Assignment | In the entries that follow, find the line containing "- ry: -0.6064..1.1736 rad" and the line containing "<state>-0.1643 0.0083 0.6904", then retype exactly the lines from the first through the second, pictures excluded.
§
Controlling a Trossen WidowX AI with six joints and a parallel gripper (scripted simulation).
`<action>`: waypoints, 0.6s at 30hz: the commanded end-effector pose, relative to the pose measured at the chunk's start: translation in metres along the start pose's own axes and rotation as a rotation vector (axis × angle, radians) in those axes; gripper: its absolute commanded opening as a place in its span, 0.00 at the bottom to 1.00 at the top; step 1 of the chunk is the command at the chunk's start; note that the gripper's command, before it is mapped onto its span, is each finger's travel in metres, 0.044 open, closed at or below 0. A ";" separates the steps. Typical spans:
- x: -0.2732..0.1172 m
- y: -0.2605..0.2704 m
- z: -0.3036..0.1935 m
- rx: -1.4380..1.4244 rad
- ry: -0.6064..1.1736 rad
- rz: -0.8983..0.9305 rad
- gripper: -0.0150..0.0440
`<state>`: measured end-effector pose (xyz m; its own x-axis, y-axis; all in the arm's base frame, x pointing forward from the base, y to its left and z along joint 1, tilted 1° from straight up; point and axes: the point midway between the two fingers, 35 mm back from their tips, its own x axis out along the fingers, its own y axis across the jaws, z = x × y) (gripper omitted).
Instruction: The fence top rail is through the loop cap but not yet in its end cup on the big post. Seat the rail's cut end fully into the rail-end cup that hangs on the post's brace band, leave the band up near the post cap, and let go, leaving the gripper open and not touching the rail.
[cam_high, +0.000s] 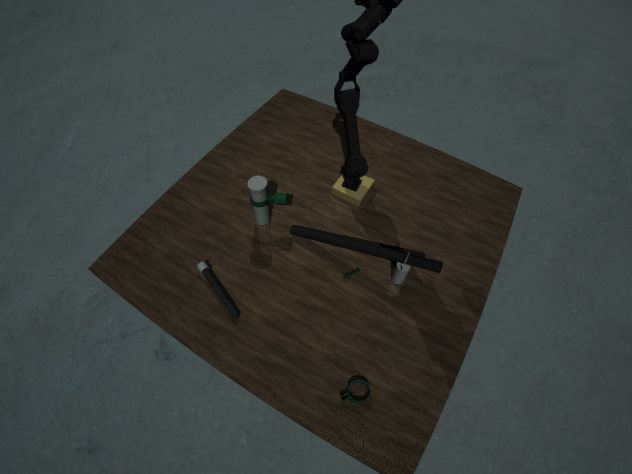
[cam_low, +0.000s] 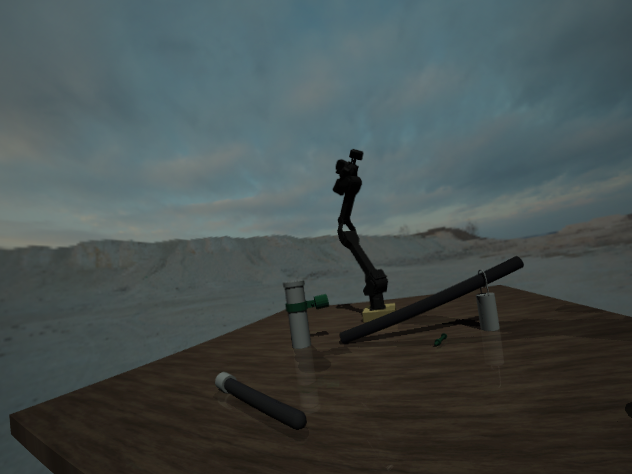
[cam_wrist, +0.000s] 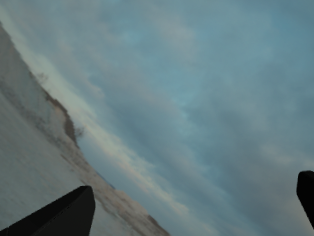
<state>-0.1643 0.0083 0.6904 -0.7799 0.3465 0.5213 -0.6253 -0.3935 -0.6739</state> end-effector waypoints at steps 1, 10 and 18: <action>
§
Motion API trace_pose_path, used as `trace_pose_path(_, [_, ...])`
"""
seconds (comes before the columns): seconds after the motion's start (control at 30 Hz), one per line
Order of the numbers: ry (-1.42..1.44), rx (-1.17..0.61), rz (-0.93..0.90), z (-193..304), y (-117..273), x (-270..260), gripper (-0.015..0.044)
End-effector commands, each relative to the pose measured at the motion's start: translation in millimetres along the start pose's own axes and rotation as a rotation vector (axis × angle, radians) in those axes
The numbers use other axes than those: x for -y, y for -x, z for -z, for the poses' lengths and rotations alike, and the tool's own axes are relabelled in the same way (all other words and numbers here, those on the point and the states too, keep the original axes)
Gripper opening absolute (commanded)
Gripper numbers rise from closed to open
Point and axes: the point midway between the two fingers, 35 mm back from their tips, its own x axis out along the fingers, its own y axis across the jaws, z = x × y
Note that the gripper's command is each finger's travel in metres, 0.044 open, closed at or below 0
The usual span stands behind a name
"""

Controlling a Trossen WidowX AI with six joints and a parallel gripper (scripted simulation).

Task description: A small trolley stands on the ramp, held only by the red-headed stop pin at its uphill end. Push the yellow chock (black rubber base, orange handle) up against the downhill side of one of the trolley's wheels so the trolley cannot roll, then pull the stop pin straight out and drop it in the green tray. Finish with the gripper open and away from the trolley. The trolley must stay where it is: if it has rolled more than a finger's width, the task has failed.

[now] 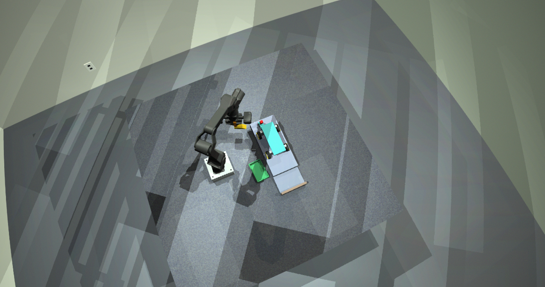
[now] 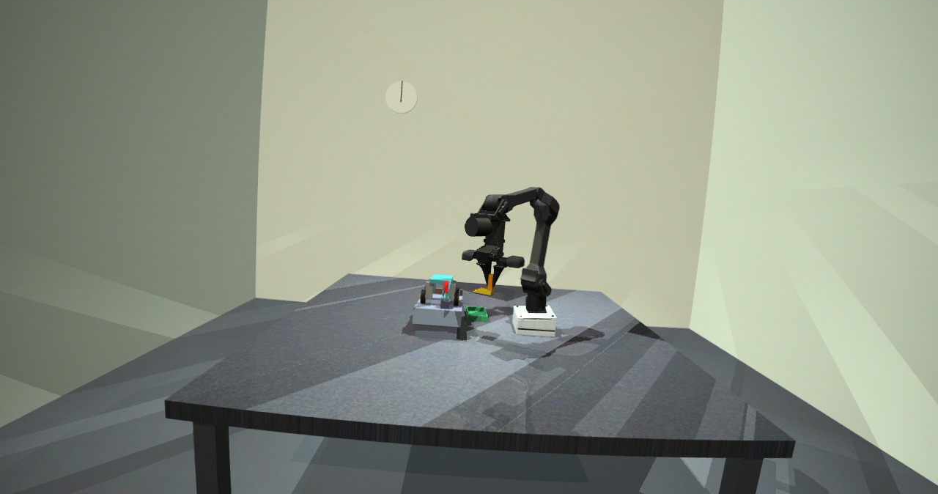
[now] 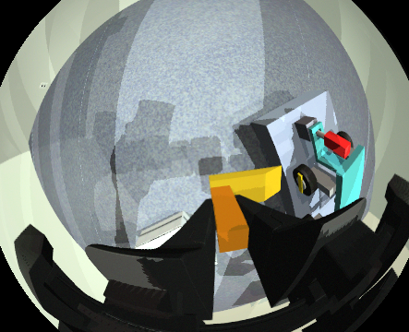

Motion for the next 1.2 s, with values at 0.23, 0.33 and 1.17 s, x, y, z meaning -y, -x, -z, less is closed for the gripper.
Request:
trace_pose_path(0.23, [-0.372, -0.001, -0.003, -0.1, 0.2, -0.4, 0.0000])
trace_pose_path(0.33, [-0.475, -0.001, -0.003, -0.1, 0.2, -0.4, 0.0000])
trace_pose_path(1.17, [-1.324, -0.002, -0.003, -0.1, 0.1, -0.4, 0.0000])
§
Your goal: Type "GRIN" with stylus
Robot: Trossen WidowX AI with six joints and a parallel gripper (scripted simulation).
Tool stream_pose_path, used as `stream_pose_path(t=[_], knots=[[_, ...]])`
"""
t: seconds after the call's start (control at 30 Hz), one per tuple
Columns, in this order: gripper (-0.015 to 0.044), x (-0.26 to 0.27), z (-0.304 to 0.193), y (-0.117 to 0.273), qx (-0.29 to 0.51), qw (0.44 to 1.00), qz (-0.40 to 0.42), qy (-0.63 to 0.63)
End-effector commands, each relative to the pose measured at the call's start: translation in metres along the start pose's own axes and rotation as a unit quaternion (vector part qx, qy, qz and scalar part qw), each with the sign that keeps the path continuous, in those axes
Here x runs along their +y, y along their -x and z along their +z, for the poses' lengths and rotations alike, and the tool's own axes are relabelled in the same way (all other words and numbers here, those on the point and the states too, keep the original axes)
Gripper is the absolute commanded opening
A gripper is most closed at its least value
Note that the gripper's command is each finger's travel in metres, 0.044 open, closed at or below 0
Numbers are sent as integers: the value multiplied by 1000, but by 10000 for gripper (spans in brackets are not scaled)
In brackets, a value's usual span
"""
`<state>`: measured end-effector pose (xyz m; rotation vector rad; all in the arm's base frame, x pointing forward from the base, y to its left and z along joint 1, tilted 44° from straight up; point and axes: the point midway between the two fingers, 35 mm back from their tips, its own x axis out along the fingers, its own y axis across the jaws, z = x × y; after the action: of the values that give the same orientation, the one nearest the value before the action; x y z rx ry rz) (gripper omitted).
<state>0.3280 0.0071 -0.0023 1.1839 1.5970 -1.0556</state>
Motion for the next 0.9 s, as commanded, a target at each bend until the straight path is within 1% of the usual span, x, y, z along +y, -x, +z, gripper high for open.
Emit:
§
Response |
- ry: -0.6064..1.1736 rad
- rz: -0.8983..0.9305 rad
- gripper: -0.0150..0.0440
`<state>`: measured end-effector pose (xyz m; its own x-axis, y-axis; all in the arm's base frame, x pointing forward from the base, y to its left and z along joint 1, tilted 1° from straight up; point and axes: the point midway between the two fingers, 35 mm back from their tips, its own x axis out along the fingers, its own y axis across the jaws, z = x × y) (gripper omitted).
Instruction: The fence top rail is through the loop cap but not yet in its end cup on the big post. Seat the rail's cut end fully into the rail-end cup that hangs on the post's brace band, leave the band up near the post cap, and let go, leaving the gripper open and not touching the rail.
[cam_high, +0.000s] 
[cam_low, +0.000s] 
[cam_wrist, +0.000s] 
<state>-0.1643 0.0083 0.6904 -0.7799 0.3465 0.5213 -0.6253 -0.3935 -0.6739</state> end-effector waypoints at steps 1, 10 and 18: <action>

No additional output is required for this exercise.